Monday 24 September 2018

Tax cuts splurge now off the table

USC and income tax cuts to be ‘curbed’ despite growth

Taoiseach Leo Varadkar. Photo: Niall Carson/PA
Taoiseach Leo Varadkar. Photo: Niall Carson/PA
Philip Ryan

Philip Ryan

The Government is planning a significant policy shift in October's Budget which will see Fine Gael move away from its promise of major tax cuts in favour of State-funded benefits for working families, the Sunday Independent can reveal.

The Government is expected to have billions of euros available to spend in the forthcoming Budget, but senior Fine Gael figures this weekend warned they do not expect substantial tax cuts in the Budget.

It is also understood the Government only plans to spend €1bn of its resources, over fears that a massive splurge on tax cuts and benefits will overheat the economy.

It is expected the USC will not be significantly reduced this year and instead taxation changes will focus on increasing the threshold for entering the higher tax rate. Fine Gael promised to abolish the USC and introduce US-style tax cuts before the last general election. However, the emphasis of the Budget will be on giving workers, especially the self-employed, access to a raft of new benefits aimed at reducing 'out-of-pocket expenses' for employees.

A senior Fine Gael figure said: "There is a growing realisation in Government that you can only do so much of that through tax cuts."

Another senior Government source said: "Taxation is not off the table but the thinking of the Taoiseach and other ministers is focusing on getting something back from the taxes you pay and PRSI is the perfect point for that because it really suffered through the recession."

A source close to the Taoiseach said the Budget would focus on "widening tax bands" and introducing new benefits for workers while also reducing the deficit and national debt.

Yesterday, Fianna Fail finance spokesman Michael McGrath insisted reducing the USC was a "key commitment" in the confidence and supply agreement which he expects Fine Gael to honour.

"On the personal taxation front they are all over the place. They started off promising the abolition of the USC, now they want to merge it with PRSI and now they might not be in favour of any tax cuts at all," he said.

However, the Government wants to maintain the current tax base and instead reward workers for their PRSI contributions.

This will see the introduction of more dental benefits, free eye tests, expanded free GP care scheme, reduced medical bills, increased childcare subsidiaries, parental leave and extra welfare entitlements for the self-employed.

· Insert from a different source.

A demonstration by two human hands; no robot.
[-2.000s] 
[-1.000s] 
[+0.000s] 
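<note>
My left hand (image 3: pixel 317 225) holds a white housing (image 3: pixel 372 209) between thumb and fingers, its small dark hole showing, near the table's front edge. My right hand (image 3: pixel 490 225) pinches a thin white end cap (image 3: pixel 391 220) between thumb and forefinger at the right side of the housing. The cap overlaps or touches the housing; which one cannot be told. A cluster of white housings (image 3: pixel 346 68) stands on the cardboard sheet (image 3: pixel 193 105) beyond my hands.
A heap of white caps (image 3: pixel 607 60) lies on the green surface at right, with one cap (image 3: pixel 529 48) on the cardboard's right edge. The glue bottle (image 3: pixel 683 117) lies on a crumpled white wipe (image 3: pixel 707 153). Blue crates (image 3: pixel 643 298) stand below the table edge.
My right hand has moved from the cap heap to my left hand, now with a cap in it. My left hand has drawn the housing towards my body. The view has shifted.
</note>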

There will be an estimated €3.2bn fiscal space in 2019, according to the last Summer Economic Statement.

However, sources said Minister for Finance Paschal Donohoe will have around €1bn to spend on tax cuts and spending measures. The additional funding will go towards servicing the national debt, increasing public sector pay and creating a rainy day fund.

The minister will also be under pressure to address demand from public sector unions who are looking for equal pay for new entrants.

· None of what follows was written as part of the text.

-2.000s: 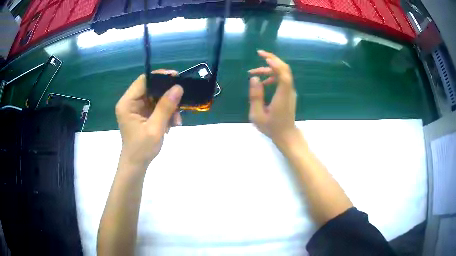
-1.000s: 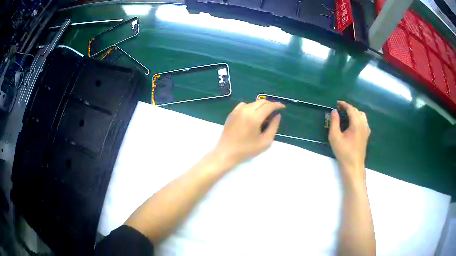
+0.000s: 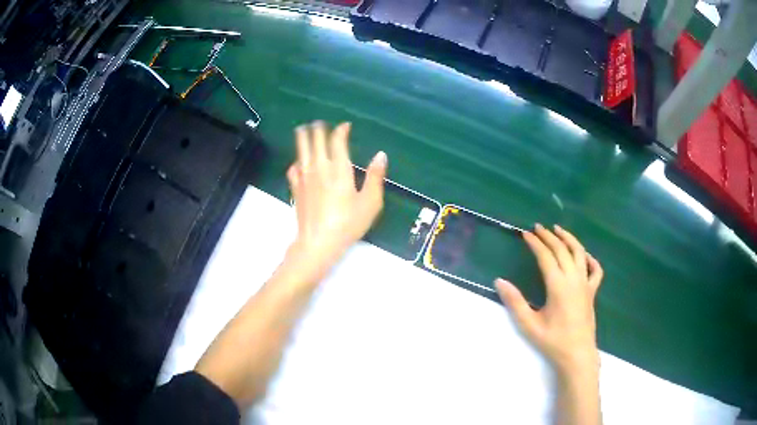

However, the Government fears "repeating the mistakes of the past" and is concerned a major giveaway budget would overheat the economy.

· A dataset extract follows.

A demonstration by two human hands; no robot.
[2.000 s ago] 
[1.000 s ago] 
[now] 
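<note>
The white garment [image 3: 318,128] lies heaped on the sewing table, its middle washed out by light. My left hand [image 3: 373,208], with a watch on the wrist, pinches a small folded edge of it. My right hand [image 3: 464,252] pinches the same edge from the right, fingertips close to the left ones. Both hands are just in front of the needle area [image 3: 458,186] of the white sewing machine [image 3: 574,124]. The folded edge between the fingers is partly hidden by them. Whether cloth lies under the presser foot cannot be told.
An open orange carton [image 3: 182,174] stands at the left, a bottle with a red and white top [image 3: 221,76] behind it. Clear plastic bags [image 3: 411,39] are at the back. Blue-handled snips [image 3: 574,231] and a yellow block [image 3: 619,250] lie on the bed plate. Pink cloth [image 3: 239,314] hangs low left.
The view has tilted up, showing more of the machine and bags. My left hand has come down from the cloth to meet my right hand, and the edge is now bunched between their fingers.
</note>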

"We are now closer to the next recession than the last recession," a minister said.

Another source said: "We will be prudent and let the others make all the promises."

Another central focus of the Budget will be setting out a pathway for merging USC and the PRSI, which Mr Varadkar committed to on taking office.

But this is a long-term project and the main taxation change will be increasing the entry point for the top rate of tax.

Any new tax cuts are expected to benefit single workers who currently pay 40pc tax on earnings over €34,550, and married people who pay the same rate on income over €43,550. The Government will move to increase the entry point for the top rate with the aim for reducing the marginal tax rate across the board.

The Government also believes increased benefits for workers can assist people who are outside the tax net.

"If you reduce tax it doesn't help them and then you come back to the assertion you're only helping the wealthy. You can't reach those people with tax cuts and reducing the tax base is not desirable because then it's a small base of people as it is," a source said.

Mr McGrath said Fine Gael was responsible for overseeing a "dramatic escalation in the costs that working families are facing".

He added: "The burden of personal tax has increased significantly over the course of the economic crisis but we believe people deserve to be rewarded and that means continued reductions in the USC. That is the key taxation commitment of the confidence and supply agreement and it must be honoured."